A cover from one of the pamphlets created by her son that included letters from concerned customers, always advised to try the tonic [Wiki Commons]
It is worth noting that this decision wasn’t just a first for the company, rather it was a global game changer. “In the 19th century, a woman offering her image for circulation in the public sphere was almost unheard of,” says Elizabeth Lowry in Rhetorics of Names and Naming. While the image of men was 10-a-penny on everything from tobacco to match boxes, the women typically depicted in advertising imagery were nameless and fictional shoppers, sipping ecstatically on sodas or doting on children. In an unprecedented move, the inclusion of Pinkham’s mug changed everything.
But it’s also worth noting that Dan Pinkham didn’t mess around, posting off giant posters of his mother to any American drugstore that stocked Vegetable Compound to proudly display. Thousands of miniature ones were printed on collectible cards included with newspapers. Before long, Lydia was looking at Americans from coast to coast, staring out from bottles, positioned in windows, slapped everywhere. And as brand recognition came, so too did the haters.

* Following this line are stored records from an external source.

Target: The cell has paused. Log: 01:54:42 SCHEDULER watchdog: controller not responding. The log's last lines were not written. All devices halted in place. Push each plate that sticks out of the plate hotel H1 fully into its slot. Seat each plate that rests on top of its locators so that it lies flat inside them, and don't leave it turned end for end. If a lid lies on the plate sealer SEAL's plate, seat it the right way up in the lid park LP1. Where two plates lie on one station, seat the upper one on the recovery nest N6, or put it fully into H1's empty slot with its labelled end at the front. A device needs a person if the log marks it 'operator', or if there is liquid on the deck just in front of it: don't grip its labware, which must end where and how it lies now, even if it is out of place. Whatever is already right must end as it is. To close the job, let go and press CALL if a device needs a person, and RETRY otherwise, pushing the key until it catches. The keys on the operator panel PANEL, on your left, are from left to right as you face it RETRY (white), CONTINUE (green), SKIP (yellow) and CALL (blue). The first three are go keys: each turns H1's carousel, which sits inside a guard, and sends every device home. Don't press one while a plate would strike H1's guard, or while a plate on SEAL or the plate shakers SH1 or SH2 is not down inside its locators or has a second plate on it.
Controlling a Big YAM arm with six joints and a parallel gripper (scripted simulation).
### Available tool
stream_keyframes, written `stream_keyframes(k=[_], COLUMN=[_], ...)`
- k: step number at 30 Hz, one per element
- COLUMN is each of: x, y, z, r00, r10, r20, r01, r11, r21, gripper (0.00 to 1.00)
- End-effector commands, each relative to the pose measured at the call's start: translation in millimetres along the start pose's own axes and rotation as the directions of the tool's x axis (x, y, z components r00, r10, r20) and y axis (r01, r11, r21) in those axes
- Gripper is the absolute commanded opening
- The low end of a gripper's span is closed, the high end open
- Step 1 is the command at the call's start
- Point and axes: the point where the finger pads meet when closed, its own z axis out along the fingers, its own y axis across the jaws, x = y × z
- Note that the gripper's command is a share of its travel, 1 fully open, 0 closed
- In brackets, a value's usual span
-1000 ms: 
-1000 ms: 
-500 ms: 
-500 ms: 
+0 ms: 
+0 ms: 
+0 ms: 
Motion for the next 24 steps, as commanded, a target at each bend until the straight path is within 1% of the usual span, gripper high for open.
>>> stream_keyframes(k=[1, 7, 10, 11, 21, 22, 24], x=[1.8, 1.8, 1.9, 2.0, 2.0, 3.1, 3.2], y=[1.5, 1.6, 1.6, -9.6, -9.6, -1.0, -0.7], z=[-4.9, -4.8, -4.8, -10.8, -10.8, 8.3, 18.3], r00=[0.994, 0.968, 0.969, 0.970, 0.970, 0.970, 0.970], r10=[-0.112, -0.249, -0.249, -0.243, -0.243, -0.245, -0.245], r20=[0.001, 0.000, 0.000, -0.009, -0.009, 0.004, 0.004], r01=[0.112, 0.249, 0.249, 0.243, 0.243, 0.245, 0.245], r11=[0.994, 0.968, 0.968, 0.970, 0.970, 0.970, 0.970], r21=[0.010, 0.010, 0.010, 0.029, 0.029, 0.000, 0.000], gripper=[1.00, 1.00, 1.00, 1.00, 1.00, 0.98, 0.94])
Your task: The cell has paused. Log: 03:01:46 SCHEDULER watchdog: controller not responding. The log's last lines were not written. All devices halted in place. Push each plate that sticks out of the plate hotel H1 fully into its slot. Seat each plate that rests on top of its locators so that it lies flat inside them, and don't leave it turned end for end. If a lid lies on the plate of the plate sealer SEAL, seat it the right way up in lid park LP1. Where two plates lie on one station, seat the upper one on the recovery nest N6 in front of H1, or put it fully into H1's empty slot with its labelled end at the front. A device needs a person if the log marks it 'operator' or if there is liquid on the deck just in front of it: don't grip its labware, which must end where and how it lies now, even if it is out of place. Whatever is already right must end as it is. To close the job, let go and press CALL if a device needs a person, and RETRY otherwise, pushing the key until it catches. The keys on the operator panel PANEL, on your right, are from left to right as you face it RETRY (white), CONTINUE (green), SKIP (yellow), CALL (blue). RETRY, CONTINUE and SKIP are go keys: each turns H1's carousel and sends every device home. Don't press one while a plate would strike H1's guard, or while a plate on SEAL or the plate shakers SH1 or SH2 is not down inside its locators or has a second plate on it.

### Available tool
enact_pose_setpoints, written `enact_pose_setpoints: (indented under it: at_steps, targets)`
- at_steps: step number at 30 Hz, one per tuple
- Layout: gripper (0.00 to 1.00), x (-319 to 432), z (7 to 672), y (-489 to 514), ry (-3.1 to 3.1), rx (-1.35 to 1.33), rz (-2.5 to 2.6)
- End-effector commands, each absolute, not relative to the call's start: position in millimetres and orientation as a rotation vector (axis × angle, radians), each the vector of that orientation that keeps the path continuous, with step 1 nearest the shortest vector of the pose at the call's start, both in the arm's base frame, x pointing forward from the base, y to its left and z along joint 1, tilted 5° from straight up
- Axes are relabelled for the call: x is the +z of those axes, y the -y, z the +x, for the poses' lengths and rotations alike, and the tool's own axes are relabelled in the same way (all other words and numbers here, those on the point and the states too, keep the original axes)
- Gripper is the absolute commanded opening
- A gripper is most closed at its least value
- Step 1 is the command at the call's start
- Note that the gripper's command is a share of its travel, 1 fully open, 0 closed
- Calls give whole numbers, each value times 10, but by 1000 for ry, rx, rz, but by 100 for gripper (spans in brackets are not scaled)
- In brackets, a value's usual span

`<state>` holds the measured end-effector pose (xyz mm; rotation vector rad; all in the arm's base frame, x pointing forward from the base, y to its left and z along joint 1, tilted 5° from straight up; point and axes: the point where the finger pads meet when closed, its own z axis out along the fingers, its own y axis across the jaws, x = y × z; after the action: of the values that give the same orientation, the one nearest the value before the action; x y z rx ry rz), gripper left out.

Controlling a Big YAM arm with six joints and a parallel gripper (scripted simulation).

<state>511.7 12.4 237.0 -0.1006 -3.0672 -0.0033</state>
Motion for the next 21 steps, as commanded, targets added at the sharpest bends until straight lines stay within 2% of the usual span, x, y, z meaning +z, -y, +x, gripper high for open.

“The portrait took on a life of its own,” writes Sammy R Danna in Lydia Pinkham: The Face that Launched a Thousand Ads, revealing how Pinkham’s portrait was often used to fill in for other famous women of a certain age, from First Ladies to Susan B Anthony. But it was the vitriolic letters she received from men that mark the genesis of the troll. In hundreds and thousands the letters arrived, addressed from men and telling Pinkham to change her hair style and to stop smirking. Take TG Scott’s 1880 letter as prime example of what Lydia had to put up with:
Madam,
If it is necessary that you should parade your portrait in every country paper in the United States, can’t you, in mercy to the nation, have a new one taken once in a while? Do your hair a little differently, say? Have a different turn to your head and look solemn? Anything to get rid of that cast iron smile! You ought to feel solemn any way that your face pervades the mind of the nation like a nightmare and that you have become a bug bear to innocent children. Also, that portrait is destroying the circulation of the newspapers. I have stopped my county paper to get rid of it and I know of several flourishing papers that have been absolutely killed by it. I think my words express the heartfelt desire of a long suffering people and that I am sustained in this request by the strongest public sentiment ever brought to bear on any subject!
Within a couple of years, college choirs were harmoniously hating on Pinkham, belting out lines like “There’s a face that haunts me ever, there are eyes mine always meet / as I read the morning paper, as I walk the crowded street.”In fact, Lydia would even be immortalised in a UK number-one hit in 1969, with The Scaffold’s Lily the Pink, inspired by her vegetable concoction and the kind of homophobia that was socially acceptable at the time.
As for Mrs Pinkham and her formula, all of the hate and criticism of her looks didn’t hamper sales. When she died in 1883, Will and Dan took over the empire and decided to keep their mother’s face on the bottle. After all, but the end of the 19th century, she was, to quote LIFE magazine, “the best-known woman in America.” While the company officially closed down almost a century after Lydia bottled her first batch for sale, a number of contract and trademark transfers mean you can still purchase her Vegetable Compound today. Her face still stares out, haters be damned.